*GIVEN MATERIAL*:
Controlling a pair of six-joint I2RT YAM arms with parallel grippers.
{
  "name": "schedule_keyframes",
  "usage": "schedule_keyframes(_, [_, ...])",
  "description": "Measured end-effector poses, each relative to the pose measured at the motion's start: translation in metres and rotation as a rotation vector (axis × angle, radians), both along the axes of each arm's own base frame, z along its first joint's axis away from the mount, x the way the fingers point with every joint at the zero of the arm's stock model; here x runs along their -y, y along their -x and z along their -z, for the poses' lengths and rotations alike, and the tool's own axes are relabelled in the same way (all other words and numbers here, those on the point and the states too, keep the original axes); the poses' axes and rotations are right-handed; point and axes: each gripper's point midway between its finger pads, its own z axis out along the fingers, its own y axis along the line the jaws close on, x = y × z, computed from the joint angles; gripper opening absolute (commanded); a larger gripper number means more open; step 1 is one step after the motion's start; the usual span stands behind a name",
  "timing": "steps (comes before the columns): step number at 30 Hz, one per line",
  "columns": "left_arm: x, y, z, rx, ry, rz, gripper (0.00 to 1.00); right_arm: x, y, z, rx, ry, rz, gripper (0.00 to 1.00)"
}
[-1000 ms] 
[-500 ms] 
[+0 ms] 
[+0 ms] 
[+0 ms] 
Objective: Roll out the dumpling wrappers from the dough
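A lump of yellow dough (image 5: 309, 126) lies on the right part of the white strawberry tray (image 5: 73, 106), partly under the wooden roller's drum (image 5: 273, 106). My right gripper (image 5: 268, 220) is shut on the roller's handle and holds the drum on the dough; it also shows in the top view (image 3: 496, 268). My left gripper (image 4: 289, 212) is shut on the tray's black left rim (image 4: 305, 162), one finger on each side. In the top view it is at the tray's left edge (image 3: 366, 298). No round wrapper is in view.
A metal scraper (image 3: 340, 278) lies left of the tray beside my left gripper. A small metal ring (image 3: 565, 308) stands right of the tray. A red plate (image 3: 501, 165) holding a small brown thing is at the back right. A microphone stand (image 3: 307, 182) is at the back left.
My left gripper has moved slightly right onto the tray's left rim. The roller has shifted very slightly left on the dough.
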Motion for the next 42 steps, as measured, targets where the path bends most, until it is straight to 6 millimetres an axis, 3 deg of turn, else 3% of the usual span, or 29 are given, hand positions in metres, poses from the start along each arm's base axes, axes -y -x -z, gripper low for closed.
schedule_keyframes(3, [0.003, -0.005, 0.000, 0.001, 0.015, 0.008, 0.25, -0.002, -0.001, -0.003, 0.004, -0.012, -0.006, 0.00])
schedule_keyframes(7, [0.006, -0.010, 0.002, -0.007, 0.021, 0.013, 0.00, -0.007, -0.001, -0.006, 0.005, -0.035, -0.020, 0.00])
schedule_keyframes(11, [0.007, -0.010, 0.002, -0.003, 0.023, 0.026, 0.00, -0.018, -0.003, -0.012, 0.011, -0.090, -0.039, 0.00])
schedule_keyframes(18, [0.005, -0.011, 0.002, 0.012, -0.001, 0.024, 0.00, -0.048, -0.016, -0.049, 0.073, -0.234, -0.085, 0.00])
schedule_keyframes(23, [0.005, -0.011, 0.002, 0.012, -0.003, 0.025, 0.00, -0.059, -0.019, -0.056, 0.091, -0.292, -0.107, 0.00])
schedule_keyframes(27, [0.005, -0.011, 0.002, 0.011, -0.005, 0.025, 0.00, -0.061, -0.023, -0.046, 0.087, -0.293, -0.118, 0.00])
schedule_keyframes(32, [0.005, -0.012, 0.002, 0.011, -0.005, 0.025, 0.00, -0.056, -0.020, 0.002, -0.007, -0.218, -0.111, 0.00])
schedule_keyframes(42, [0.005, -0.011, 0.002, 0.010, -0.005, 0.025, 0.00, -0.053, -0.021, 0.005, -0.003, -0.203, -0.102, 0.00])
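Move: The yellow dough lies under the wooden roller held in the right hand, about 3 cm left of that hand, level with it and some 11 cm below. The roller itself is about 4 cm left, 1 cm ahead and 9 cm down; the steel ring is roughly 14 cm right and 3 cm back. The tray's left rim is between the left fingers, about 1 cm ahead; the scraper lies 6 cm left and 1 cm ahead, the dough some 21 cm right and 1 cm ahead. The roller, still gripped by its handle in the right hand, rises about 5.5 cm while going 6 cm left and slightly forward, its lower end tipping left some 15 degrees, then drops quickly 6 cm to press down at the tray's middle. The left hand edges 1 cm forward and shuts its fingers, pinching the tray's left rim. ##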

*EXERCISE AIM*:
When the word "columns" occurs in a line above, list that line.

*EXPECTED ANSWER*:
  "timing": "steps (comes before the columns): step number at 30 Hz, one per line",
  "columns": "left_arm: x, y, z, rx, ry, rz, gripper (0.00 to 1.00); right_arm: x, y, z, rx, ry, rz, gripper (0.00 to 1.00)"

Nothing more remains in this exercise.